If all areas A’ at the same height h’ in the two solids with equal base area and height are equal, then the solids have the same volume.

Also, see similarity (Strahlensatz)

comparing the volume of a cylinder, a hemisphere and a cone

hypothesis

$$V_{\text{cone}} < V_{\text{hemisphere}} < V_{\text{cylinder}}$$ $$\frac{1}{3} \pi r^3 < V_{\text{hemisphere}} < \pi r^3$$

Let us assume that

$$ V_{\text{hemisphere}} = \frac{2}{3} \pi r^3$$

proof#

We compare the slice (circle) of the hemisphere with the ring (annulus) left over after cutting out a cone from a cylinder.

Here, h is the height of the plane (parallel to the base) dissecting the solids.

From Pythagoras’ theorem we get the radius of the circle in the hemisphere: $ r' = \sqrt{r^2- h^2}$ and therefore the area of that slice is

$$A_{\text{circle}}= \pi (r’)^2 = \pi (r^2 - h^2)$$

Because of proportionality (“der Strahlensatz”), the area of the annulus (ring) is $$\begin{align}A_{\text{annulus}} & = A_{\text{outer circle}} - A_{\text{inner circle}} \\ & = \pi r^2 - \pi h^2 \\ & = \pi (r^2 - h^2)\end{align}$$

Hence, the area of the circle (of the hemisphere) and the area of the ring (annulus) are equal.

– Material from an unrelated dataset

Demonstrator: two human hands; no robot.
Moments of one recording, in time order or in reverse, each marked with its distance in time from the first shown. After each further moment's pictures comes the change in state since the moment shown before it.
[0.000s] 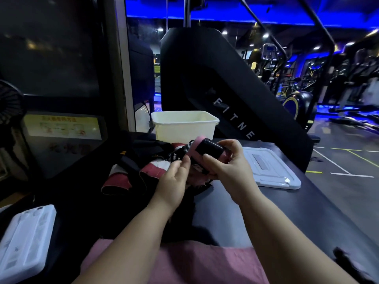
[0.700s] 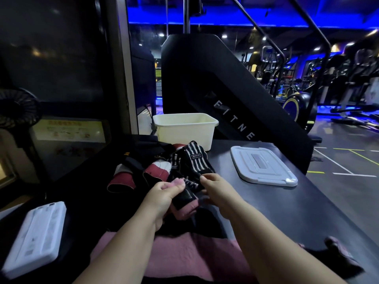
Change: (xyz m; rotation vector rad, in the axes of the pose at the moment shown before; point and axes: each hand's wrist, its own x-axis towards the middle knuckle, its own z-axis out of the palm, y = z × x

$$A_{\text{circle of hemisphere}} = A_{\text{annulus}}$$

So, according to Cavalieri’s principle, if the areas of the “slices” of two solids cut by the same plane (parallel to the base) are equal, then the volume of the solids is equal.

This means the volume of a cylinder minus the volume of a cone is equal to the volume of a hemisphere (radius and height are matching)

It follows,

$$V_{\text{hemisphere}} = V_{\text{cylinder}} - V_{\text{cone}} $$

$$V_{\text{hemisphere}} = \pi r^3 - \frac{1}{3} \pi r^3 = \frac{2}{3} \pi r^3$$

Hence, for a complete sphere, the volume is twice that of a hemisphere.

$$V_{\text{sphere}} = 2 \cdot V_{\text{hemisphere}} = 2 \cdot \frac{2}{3} \pi r^3 = \frac{4}{3} \pi r^3$$